After temporarily removing dependence on `std::this_thread::get_id()`, 
the example -- available at 
http://www.pcg-random.org/posts/ease-of-use-without-loss-of-power.html 
-- compiles and runs successfully.

Incidentally,  one can get threads support for MinGW using MSYS2, which 
gives:
Thread model: posix
gcc version 4.9.2 (Rev5, Built by MSYS2 project)

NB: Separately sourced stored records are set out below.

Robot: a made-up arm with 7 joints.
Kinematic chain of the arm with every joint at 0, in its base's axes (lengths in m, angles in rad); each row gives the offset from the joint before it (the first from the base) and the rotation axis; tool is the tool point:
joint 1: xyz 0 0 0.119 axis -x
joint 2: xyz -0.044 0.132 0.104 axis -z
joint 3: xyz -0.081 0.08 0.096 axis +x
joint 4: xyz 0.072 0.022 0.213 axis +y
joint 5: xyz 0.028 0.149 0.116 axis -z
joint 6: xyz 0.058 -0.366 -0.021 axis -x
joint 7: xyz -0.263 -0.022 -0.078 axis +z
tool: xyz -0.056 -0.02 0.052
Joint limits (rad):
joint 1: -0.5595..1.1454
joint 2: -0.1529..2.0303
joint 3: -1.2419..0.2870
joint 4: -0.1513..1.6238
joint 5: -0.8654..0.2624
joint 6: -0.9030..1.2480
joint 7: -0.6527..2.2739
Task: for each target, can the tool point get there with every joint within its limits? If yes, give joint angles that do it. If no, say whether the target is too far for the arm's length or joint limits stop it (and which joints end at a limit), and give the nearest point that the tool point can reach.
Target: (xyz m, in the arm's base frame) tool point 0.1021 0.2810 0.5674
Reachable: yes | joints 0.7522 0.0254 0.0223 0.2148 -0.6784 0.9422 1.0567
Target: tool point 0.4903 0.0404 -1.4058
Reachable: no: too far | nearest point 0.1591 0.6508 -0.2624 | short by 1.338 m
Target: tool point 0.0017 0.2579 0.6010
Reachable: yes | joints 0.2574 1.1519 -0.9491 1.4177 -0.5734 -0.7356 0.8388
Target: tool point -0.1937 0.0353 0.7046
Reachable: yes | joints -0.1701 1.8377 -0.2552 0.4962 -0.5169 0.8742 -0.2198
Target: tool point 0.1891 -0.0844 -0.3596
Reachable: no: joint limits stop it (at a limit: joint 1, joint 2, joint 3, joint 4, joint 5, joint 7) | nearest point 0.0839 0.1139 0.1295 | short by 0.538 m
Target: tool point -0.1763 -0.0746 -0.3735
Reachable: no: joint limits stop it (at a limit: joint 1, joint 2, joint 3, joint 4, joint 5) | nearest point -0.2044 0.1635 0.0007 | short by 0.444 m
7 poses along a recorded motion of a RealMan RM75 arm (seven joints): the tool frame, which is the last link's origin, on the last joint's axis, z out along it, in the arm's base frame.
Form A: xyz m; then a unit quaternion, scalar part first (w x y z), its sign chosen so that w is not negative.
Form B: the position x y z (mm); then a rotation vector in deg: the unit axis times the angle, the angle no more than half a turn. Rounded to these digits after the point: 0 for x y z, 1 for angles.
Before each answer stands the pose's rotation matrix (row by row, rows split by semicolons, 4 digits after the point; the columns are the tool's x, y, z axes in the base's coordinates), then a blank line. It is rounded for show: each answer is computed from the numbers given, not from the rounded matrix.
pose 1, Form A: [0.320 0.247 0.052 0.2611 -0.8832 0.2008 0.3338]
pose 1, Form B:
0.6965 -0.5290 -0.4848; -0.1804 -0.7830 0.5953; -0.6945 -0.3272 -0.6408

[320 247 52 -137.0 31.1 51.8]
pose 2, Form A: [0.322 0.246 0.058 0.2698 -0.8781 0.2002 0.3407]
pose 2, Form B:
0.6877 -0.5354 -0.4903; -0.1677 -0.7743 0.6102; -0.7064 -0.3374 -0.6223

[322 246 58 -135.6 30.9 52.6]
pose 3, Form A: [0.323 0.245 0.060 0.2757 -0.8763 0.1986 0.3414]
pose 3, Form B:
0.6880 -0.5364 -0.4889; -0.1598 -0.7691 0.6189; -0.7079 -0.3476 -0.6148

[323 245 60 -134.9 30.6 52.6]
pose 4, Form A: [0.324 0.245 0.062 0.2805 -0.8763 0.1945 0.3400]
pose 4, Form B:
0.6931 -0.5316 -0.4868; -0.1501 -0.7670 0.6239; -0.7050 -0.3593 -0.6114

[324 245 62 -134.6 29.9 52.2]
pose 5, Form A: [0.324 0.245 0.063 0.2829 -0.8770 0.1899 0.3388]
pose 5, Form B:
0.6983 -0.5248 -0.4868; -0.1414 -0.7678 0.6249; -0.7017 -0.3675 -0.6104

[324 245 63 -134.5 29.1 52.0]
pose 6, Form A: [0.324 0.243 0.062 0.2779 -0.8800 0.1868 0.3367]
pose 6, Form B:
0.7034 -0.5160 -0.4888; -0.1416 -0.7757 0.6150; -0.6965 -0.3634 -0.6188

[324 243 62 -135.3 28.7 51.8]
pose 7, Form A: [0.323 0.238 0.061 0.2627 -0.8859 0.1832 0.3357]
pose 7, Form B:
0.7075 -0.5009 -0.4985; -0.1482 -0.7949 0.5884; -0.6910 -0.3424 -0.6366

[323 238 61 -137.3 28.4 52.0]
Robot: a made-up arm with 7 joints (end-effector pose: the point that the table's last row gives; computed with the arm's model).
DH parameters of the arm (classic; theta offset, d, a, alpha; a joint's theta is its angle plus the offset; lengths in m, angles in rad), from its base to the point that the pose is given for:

However, the MinGW that comes with Rtools uses the following:
Thread model: win32
gcc version 4.9.2 (GCC)

I presume there must be a reason for that. There are certainly 
trade-offs present: 
https://wiki.qt.io/MinGW-64-bit#GCC_Threading_model_.28posix_vs_win32.29
What hits us here is the "no C++11 <thread>, <mutex>, or <future> " 
("C11" appears to be a typo) part for the win32 choice.
// See also: 
https://stackoverflow.com/questions/17242516/mingw-w64-threads-posix-vs-win32

Note that there's nothing multithreading-specific about the library, so 
even though I've also tested it with 
https://github.com/meganz/mingw-std-threads (warning: just something 
I've ran across while searching for multithreading support for MinGW 
built w/ win32 threading model, quality and license unknown) and also 
made it compile & work after a small patch (adding the std::hash 
specialization), it's probably possible to use another source of entropy 
here.

I presume another idea would be to use a different GCC version, but 
that's rather tedious -- 
https://stackoverflow.com/questions/25455829/using-a-different-gcc-version-from-that-included-with-rtools-with-rcpp-on-window
Other than the above, I'm wondering myself what's the "official" 
recommendation for the C++11 threading support w/ Rcpp on Windows.

Best,

Matt
#
Hi Matt,

Thanks a lot for the details and the work. That is great! There is a
problem, though: in my particular case, I am uploading my package to
BioConcutor, and there the compiler for Win is 4.6.3 so I am restricted to
that. Including randutils will lead to an error during building the package
in Windows.

Best,

R.
On Wed, 24-06-2015, at 14:55, Matt D. <matdzb at gmail.com> wrote:

  
    
#
On 6/24/2015 15:07, Ramon Diaz-Uriarte wrote:
Yeah, in this case I think replacing the source of entropy with 
something else may be the compromise choice (it's a range eventually 
passed to `mix_entropy`, so I'd investigate the effects on that).
That all being in the meantime / while waiting for the toolchain to 
catch up, of course...

Best,

Matt
#
On Wed, 24-06-2015, at 15:22, Matt D. <matdzb at gmail.com> wrote:
But I wonder if it is worth the effort.